I guess there are not too many PM40 shooters out there.
John


----------



## Nerostarr (Jul 19, 2009)

Yankee, I looked at a PM40 a few weeks ago. I was looking for a .9mm and my local GS had a nice Kahr collection. I held the PM40 and almost bought it, really nice gun. But when all was said and done and I counted my pennies I left the store with a new CW9 and 8 boxes of ammo (400 rounds). Maybe next time it will be the .40 or maybe even the .45 but it's got to be a Kahr.


----------



## yankee2500 (Aug 22, 2009)

I put another 40rds. through it today(30 WWB 165gr, and 10 180gr HPs) no problems, ran smooth.
John


----------



## ericridebike (Mar 22, 2009)

I had one and really liked mine. Mine shot really well without any problems. Would say above average accuracy for such a small gun. I think it is great for it's intended purpose, close quarters self defense. Does have a pretty sharp recoil, so not the funnest gun to take to the range ang shoot all day. I ended up trading mine today for a Springfield XD(m) .40. I bought a Ruger LCP a couple months back and found that I carried it way more than the Kahr, because of it's smaller size and weight. I know I'm really giving up a good bit of power from a .40 to a .380, but the .40 doesn't do me any good if I leave it in the drawer at home. A gun is way better than no gun at all. I found a nice pocket holster for the LCP and I don't even notice it's there most of the time. The Kahr, as small as it is, was still a bit big for pocket carry in my opinion. I decided I really didn't need 2 pistols for CCW right now.


----------



## yankee2500 (Aug 22, 2009)

I agree about poccket carry, I have an LCP and a Rohrbaugh 9mm for pocket carry and carry the Rohrbaugh more than the LCP because of the caliber. I have a pocket holster for the PM40 but will carry it in an OWB from Grizzle Leather most of the time.
John


----------



## Chipster_55 (Sep 5, 2009)

Word of caution if using the PM40 for carry. I practiced a lot with the PM40 and found that the recoil spring will degrade quickly causing the pistol to begin to jam.

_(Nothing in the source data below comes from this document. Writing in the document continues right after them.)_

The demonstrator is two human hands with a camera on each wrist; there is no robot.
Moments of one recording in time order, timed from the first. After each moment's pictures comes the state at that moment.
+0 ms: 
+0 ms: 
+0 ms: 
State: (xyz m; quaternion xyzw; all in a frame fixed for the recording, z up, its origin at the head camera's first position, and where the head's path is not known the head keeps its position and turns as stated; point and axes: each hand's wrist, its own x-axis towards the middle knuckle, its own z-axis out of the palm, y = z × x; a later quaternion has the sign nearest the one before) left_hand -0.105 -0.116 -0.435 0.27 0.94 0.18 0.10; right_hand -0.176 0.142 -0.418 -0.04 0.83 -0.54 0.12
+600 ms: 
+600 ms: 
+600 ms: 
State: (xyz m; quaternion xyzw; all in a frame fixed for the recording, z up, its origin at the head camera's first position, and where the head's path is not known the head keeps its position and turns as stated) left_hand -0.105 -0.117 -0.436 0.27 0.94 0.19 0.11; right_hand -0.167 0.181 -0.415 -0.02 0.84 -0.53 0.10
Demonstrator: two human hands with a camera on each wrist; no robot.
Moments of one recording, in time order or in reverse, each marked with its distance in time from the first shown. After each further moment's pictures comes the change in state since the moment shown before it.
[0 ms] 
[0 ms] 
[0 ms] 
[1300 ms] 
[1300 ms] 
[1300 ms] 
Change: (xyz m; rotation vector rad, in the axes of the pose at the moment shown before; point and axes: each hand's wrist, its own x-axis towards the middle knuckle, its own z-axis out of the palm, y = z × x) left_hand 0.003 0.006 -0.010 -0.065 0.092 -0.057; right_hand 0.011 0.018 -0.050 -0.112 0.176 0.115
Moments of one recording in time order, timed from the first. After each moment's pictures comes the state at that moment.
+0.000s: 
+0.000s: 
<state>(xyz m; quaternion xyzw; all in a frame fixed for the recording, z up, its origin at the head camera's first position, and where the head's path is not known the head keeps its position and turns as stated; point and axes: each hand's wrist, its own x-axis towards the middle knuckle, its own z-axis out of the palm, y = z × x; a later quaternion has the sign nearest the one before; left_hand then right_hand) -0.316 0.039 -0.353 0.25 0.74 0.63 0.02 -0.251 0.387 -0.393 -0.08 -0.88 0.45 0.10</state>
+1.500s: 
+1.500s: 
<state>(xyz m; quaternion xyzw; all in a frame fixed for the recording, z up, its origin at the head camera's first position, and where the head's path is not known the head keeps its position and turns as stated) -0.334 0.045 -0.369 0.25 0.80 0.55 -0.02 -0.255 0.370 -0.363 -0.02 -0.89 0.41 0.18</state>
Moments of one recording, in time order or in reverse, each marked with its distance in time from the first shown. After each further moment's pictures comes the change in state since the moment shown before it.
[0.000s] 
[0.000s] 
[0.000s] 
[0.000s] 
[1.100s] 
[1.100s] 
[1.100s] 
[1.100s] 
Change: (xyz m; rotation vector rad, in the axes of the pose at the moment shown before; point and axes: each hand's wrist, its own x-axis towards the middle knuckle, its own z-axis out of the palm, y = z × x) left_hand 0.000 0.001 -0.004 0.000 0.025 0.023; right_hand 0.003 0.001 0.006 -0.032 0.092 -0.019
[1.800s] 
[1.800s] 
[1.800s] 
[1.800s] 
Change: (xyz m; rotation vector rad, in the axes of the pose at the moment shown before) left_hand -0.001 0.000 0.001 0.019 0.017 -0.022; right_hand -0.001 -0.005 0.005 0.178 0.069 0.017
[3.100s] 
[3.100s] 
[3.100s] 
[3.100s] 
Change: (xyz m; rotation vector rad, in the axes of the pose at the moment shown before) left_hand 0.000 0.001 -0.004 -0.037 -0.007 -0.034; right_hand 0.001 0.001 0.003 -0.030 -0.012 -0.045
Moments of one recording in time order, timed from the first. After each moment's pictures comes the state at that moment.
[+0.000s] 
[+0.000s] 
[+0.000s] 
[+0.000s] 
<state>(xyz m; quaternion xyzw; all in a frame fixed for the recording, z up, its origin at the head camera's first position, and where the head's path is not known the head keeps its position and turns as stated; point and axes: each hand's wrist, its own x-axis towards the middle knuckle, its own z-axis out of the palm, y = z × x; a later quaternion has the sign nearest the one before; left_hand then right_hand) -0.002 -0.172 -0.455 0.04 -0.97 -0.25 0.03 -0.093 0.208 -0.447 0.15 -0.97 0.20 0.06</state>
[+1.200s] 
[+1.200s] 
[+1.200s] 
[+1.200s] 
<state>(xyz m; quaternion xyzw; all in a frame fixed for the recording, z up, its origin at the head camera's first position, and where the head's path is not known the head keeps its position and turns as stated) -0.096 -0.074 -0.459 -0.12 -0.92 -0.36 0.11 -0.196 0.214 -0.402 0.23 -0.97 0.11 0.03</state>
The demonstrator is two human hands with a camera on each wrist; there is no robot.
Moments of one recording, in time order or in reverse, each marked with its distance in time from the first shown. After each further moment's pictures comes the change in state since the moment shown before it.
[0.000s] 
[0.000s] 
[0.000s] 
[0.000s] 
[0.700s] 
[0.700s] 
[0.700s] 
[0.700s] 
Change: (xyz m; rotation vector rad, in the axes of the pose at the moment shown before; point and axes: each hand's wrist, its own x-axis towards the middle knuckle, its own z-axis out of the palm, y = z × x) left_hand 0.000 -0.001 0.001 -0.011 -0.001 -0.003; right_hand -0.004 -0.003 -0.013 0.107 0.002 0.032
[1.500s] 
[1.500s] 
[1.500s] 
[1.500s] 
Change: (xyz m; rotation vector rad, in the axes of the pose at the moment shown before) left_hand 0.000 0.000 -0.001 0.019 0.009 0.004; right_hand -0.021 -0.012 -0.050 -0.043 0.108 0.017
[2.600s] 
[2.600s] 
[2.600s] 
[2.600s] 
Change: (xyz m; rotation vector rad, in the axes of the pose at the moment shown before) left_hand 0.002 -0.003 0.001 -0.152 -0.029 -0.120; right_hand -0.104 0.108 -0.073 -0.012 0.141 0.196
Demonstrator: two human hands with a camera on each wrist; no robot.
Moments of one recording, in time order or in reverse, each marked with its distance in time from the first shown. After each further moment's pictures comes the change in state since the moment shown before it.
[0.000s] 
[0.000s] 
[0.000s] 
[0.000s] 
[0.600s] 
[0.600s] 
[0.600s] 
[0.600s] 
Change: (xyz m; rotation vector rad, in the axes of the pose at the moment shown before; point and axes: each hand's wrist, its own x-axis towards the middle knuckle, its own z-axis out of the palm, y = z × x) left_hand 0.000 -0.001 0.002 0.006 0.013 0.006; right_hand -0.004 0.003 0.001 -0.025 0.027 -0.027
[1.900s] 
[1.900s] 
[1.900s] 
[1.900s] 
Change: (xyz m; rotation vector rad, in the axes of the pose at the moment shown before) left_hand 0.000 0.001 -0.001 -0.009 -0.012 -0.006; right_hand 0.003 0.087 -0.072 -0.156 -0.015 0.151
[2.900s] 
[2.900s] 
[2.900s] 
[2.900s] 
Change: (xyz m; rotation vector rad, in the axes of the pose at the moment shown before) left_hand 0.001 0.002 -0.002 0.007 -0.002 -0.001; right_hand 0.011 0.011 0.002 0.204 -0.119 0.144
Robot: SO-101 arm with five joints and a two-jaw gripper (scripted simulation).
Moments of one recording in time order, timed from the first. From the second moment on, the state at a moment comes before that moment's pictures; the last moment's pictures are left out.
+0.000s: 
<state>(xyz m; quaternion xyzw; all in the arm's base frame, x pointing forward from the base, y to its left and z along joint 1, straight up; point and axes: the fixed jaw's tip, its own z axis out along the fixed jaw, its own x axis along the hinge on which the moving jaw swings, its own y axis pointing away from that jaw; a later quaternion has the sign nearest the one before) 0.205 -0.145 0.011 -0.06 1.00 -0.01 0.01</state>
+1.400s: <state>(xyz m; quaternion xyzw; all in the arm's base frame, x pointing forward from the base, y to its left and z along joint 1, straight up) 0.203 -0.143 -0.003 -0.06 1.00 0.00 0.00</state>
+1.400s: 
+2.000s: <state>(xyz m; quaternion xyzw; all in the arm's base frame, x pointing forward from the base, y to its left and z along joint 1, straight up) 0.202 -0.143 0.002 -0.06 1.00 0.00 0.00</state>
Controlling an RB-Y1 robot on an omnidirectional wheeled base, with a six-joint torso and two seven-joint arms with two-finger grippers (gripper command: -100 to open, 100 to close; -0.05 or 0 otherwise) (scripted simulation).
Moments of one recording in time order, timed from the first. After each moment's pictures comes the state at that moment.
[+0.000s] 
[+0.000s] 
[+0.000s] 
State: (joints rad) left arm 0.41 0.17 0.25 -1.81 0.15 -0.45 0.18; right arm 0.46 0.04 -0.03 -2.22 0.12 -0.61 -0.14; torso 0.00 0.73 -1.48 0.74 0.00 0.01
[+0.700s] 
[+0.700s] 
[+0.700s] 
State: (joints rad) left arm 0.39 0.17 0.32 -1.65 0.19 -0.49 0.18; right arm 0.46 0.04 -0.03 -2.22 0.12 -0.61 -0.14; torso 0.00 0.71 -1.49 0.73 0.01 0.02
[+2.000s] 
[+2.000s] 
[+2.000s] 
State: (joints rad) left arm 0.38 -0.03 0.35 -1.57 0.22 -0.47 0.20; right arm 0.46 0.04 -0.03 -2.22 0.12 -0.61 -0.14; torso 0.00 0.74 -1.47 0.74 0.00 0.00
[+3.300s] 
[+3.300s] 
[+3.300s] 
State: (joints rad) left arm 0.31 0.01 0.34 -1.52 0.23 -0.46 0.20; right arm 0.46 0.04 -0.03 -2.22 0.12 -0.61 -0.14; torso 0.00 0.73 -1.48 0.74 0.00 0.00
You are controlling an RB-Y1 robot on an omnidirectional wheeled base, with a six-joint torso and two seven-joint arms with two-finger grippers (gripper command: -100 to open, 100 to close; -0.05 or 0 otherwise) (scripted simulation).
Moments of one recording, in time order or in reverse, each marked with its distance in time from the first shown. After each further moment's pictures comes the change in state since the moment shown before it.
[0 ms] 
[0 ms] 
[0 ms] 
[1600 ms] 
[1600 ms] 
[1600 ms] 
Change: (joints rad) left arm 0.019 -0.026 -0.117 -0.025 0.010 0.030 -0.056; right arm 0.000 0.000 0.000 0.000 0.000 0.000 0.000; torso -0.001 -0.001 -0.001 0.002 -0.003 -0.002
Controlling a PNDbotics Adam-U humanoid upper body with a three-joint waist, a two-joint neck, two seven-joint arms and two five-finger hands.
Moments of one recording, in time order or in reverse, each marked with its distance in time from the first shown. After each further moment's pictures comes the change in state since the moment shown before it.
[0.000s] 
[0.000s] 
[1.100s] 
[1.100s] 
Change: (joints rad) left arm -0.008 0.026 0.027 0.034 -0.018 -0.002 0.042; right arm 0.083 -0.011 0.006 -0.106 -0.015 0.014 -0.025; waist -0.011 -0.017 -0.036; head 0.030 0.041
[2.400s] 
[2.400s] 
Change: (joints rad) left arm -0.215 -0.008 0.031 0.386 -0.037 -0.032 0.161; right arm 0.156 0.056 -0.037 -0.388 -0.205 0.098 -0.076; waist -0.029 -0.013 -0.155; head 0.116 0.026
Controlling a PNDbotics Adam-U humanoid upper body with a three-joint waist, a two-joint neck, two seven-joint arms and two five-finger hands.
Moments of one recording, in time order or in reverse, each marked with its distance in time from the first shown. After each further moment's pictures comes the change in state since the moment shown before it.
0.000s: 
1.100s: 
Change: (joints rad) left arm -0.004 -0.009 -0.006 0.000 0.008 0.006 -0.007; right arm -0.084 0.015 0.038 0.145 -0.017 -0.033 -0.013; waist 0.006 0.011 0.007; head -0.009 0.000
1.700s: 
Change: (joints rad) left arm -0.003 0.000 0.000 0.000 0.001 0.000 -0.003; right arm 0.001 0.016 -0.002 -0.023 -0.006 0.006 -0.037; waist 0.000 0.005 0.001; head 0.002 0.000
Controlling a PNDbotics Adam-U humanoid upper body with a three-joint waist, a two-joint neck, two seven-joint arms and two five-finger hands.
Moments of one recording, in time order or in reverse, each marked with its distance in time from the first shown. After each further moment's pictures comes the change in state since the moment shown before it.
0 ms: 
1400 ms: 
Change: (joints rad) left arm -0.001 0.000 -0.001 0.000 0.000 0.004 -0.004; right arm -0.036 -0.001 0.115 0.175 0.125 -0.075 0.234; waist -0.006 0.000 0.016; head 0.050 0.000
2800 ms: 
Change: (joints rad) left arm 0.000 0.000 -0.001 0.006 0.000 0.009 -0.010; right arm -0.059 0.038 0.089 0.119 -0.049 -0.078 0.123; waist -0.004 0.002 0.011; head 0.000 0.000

I ended up buying extra springs,and replace it after approximately 200 - 250 rounds and always have a new one to put in it for carry after cleaning. Perhaps they've improved the new ones. Mine is 5 years old.


----------



## yankee2500 (Aug 22, 2009)

I will keep an eye on that, I have Rohrbaugh and the spring needs to be changed at about 250rds, so I know what you are talking about. Thanks for the heads up.
John


----------